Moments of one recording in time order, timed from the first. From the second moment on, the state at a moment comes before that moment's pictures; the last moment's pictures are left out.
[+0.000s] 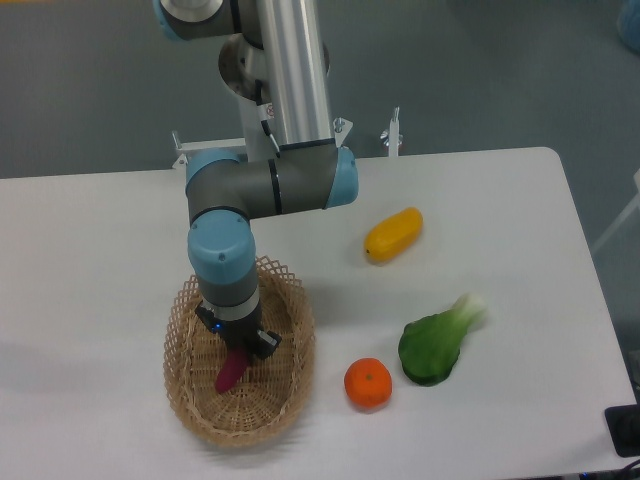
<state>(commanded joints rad) 2.15 -2.06 -1.71 -0.82 1.54 0.71</state>
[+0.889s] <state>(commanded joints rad) 2.43 -1.85 -1.63 -0.92 1.52 0.97</state>
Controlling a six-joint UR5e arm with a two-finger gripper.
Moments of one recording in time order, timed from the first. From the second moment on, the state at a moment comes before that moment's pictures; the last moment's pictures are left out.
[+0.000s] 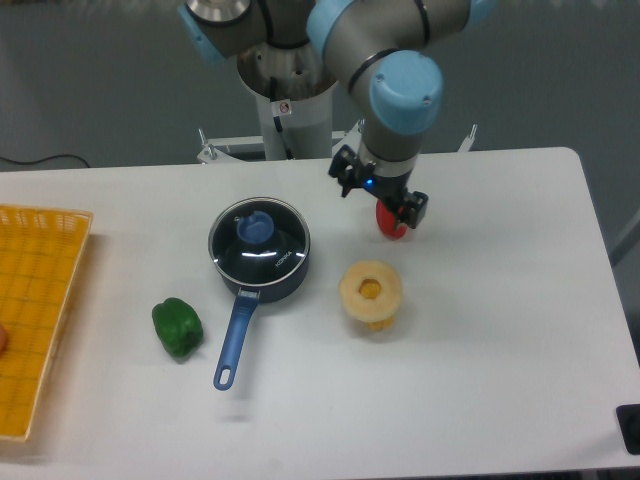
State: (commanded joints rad) arm 2.52 -1.71 -1.72 -1.39 1.55 0.97
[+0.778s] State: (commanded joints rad) arm 2.37 -1.72 -1.71 -1.39 1.55 0.80
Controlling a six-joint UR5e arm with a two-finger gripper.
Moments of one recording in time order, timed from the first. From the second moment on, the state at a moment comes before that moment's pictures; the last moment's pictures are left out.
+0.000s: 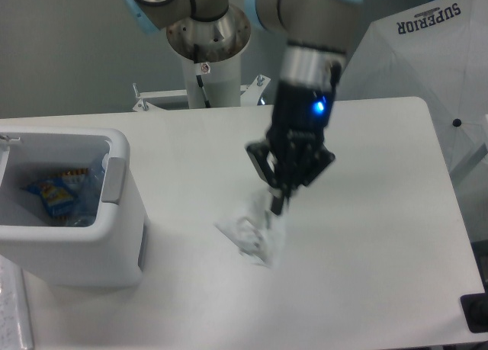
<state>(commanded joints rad) 2.52 -1.62 -1.54 -0.77 0.87 -0.09</state>
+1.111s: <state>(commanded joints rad) 2.27 -1.55 -1.75 -0.77 0.92 0.55</state>
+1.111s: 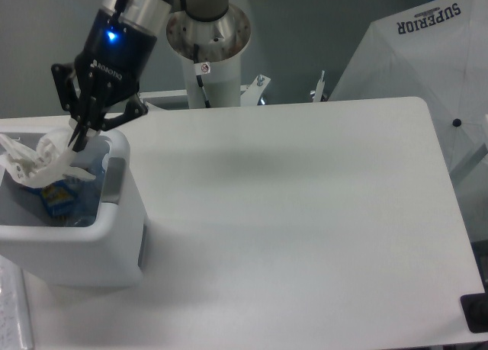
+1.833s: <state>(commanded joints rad) 2.23 -1.58 -1.74 -0.77 0.91 0.51</state>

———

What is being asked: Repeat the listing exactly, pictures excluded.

Task solution:
Moments of one recording in time order, timed from the first. From the second moment on, the state at a moment comes before that moment's pictures; the last moment's pictures are left out.
[+0.000s] 
<state>(commanded joints rad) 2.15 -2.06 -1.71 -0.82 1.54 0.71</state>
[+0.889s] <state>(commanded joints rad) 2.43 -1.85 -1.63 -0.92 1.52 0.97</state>
Controlling a six-joint UR5e arm with a two-finger gripper.
Moments of one recording in time order, timed from the first. From the second moment on, the state at a moment comes before that moment's pictures; the last moment's pictures are left out.
[+0.000s] 
State: (commanded joints rad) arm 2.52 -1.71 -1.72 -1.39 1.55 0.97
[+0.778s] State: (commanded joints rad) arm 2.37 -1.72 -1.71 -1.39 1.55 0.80
Controlling a six-joint UR5e arm with a two-finger gripper.
Moments of one recording in time order, timed from the first. From the second moment on, the state at a moment comes before that moment's pictures; the last moment's pictures are left out.
+0.000s: 
<state>(commanded joints rad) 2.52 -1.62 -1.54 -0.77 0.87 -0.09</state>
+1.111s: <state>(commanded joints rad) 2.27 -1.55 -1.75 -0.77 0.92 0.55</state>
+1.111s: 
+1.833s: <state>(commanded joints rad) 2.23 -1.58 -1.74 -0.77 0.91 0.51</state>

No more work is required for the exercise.